▸ ACTION ITEM
The lines from the start of the data through the line with "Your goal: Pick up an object" are to be returned verbatim; all later lines are to be omitted.

▸ PROVIDED MATERIAL

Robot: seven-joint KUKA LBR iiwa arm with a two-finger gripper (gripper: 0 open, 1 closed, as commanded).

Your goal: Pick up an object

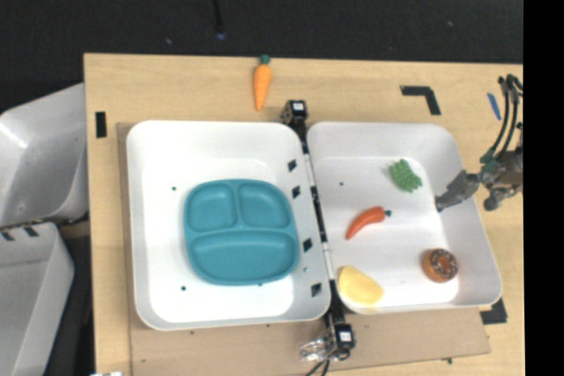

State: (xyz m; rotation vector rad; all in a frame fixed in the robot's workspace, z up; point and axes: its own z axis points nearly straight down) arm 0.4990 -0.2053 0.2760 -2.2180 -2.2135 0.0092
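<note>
Two shallow white bins sit side by side on a pale wooden bench (106, 277). The left bin (150, 277) holds a teal divided plate (240, 232), lying flat near its centre, three compartments facing up. The right bin (352, 145) carries four small items, all apart from one another: a green leafy piece (406, 175) toward the far right part, a red-orange chili pepper (366, 221) lying at a slant near the middle, a yellow rounded piece (359, 285) at the near left corner against the bin's edge, and a brown round donut-like piece (440, 264) toward the near right. An orange carrot (262, 83) with a green top lies outside the bins on the bench, beyond the far edge of the left bin, pointing roughly toward the bins. The gripper (460, 188) comes in from the right, at the right bin's right rim, with a dark finger (451, 192) reaching over the rim toward the interior; cables hang behind it at the frame edge. Cannot tell how its jaws stand; nothing is visibly between them. It is just right of the green leafy piece without touching it, and above the donut-like piece.
</note>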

▸ ANSWER BELOW
Robot: seven-joint KUKA LBR iiwa arm with a two-finger gripper (gripper: 0 open, 1 closed, as commanded).

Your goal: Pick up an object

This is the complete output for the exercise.